Return every line of the entries that includes the word "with".

Input:
◇ ◇ ◇
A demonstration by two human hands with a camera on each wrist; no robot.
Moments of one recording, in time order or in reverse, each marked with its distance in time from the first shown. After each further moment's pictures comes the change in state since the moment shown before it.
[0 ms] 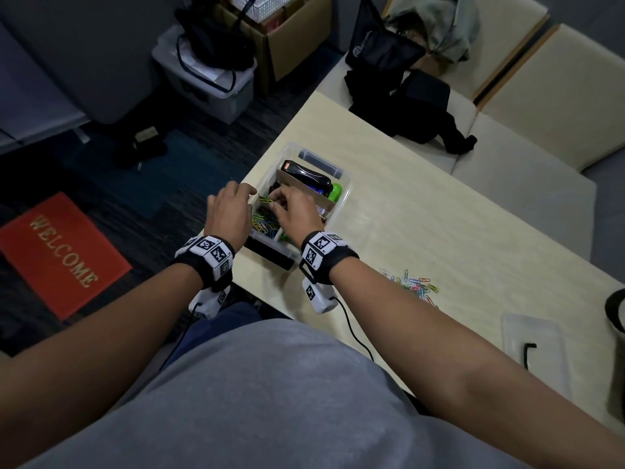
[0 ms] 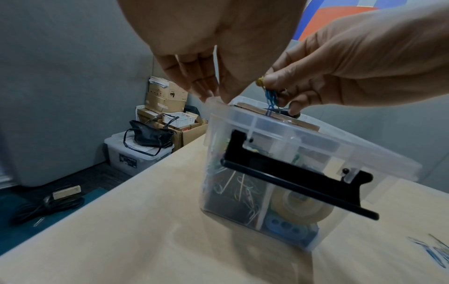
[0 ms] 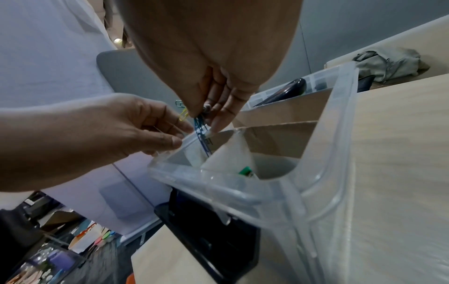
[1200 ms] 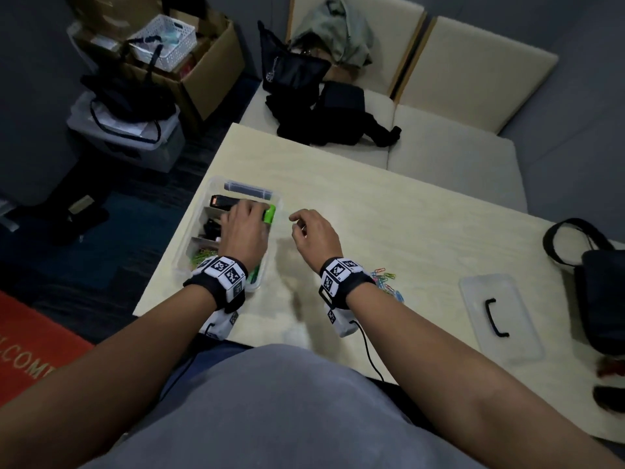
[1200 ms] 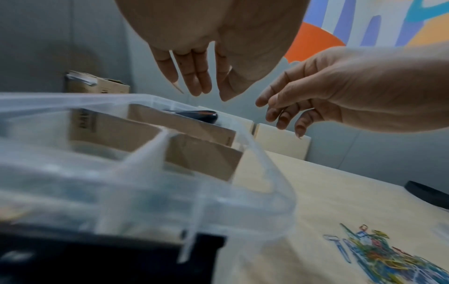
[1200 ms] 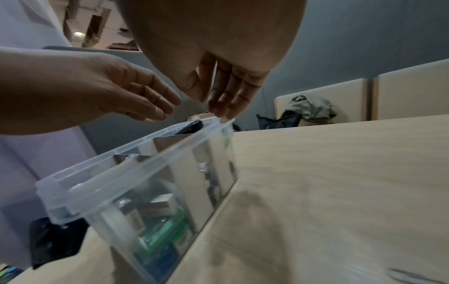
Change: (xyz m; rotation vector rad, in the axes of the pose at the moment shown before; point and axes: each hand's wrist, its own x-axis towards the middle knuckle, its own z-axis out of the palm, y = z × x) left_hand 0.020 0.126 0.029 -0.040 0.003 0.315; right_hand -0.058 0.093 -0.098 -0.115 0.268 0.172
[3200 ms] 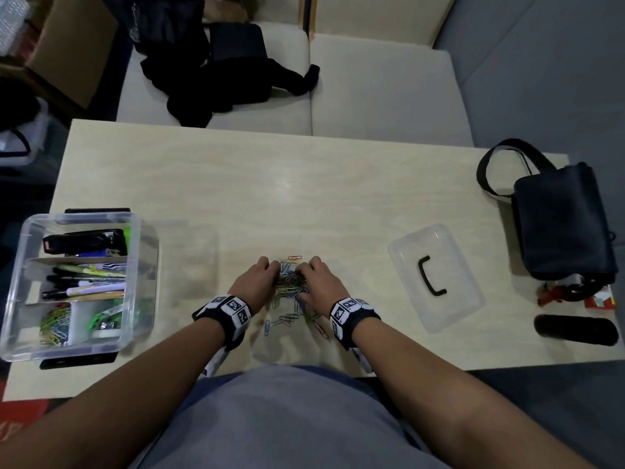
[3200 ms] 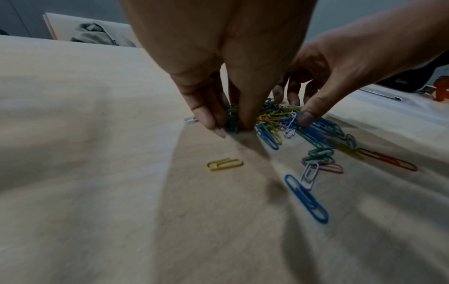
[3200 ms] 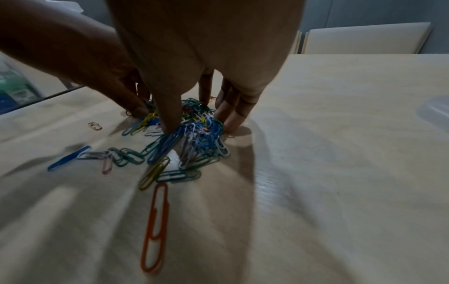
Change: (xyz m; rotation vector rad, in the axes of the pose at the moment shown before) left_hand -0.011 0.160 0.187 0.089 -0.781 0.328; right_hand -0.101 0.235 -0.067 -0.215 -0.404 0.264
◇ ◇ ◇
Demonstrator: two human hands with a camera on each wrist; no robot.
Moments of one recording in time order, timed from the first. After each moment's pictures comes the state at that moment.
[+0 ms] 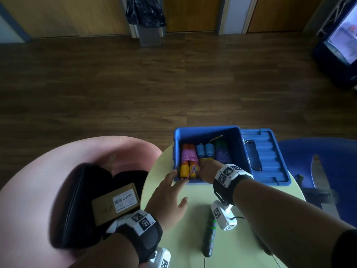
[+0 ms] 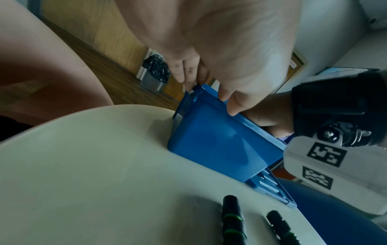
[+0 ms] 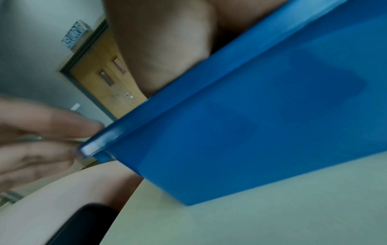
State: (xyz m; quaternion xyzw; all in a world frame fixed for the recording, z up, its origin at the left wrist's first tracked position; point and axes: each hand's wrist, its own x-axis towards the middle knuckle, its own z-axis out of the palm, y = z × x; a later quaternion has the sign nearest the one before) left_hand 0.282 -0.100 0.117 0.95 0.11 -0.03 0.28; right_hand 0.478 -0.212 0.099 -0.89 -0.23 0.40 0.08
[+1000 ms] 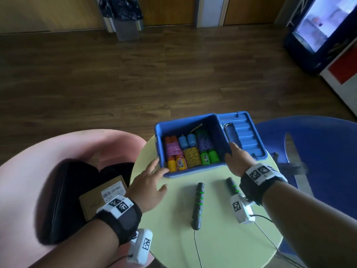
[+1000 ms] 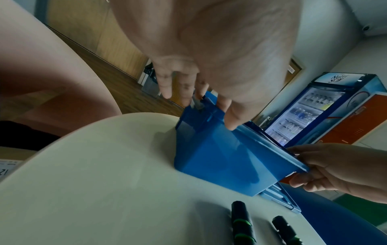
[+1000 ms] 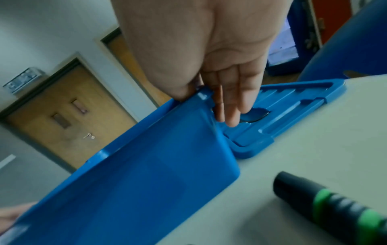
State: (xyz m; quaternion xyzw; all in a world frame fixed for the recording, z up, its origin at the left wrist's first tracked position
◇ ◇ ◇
Written reply:
A demonstration by two human hands with a camera on each wrist; no robot.
Moments of one recording, in time order or in reverse, each marked with its distance in time from the first shown. After each further moment's pictures comes the change in state since the moment shown before it.
Demonstrator: two human hands with a camera on each wrist; no robot.

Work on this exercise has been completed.